### [THE PROBLEM]
Report every line from the material that contains the word "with".

### [SOURCE DATA]
[Start of section]
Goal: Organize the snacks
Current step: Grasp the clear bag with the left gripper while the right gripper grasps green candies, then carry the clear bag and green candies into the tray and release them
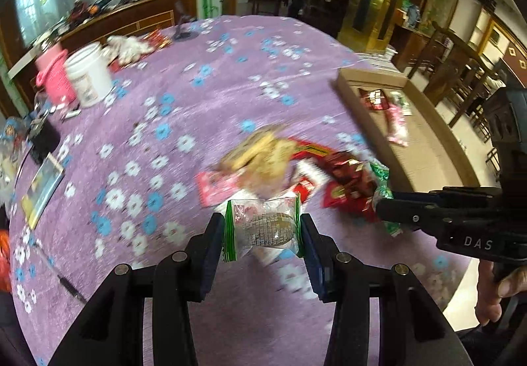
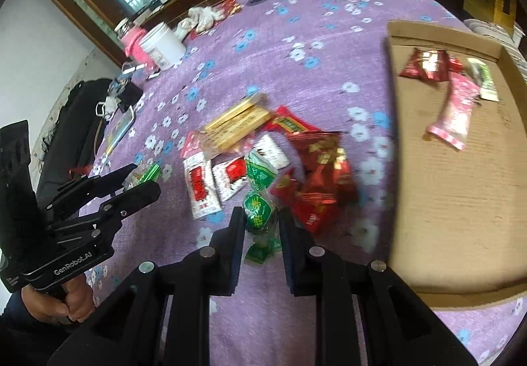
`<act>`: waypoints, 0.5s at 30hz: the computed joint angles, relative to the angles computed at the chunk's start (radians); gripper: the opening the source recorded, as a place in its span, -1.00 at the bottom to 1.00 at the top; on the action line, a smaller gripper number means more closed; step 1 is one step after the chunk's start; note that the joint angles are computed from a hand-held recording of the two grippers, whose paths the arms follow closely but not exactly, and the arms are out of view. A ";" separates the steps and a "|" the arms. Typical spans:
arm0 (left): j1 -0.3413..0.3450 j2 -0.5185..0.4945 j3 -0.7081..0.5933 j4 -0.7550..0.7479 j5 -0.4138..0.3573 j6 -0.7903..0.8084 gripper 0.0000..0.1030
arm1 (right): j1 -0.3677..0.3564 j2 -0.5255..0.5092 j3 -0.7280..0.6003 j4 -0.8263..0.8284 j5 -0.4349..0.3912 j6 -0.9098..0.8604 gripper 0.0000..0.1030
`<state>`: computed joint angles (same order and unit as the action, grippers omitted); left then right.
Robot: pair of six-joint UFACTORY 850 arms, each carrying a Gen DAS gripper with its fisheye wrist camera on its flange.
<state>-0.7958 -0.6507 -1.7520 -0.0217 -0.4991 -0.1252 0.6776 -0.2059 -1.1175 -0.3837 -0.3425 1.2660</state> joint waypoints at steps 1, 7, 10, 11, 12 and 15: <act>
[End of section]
### [RESULT]
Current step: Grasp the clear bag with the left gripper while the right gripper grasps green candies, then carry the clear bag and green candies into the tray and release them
Robot: pair of six-joint UFACTORY 850 arms, each carrying a Gen DAS gripper with its fisheye wrist camera on its flange.

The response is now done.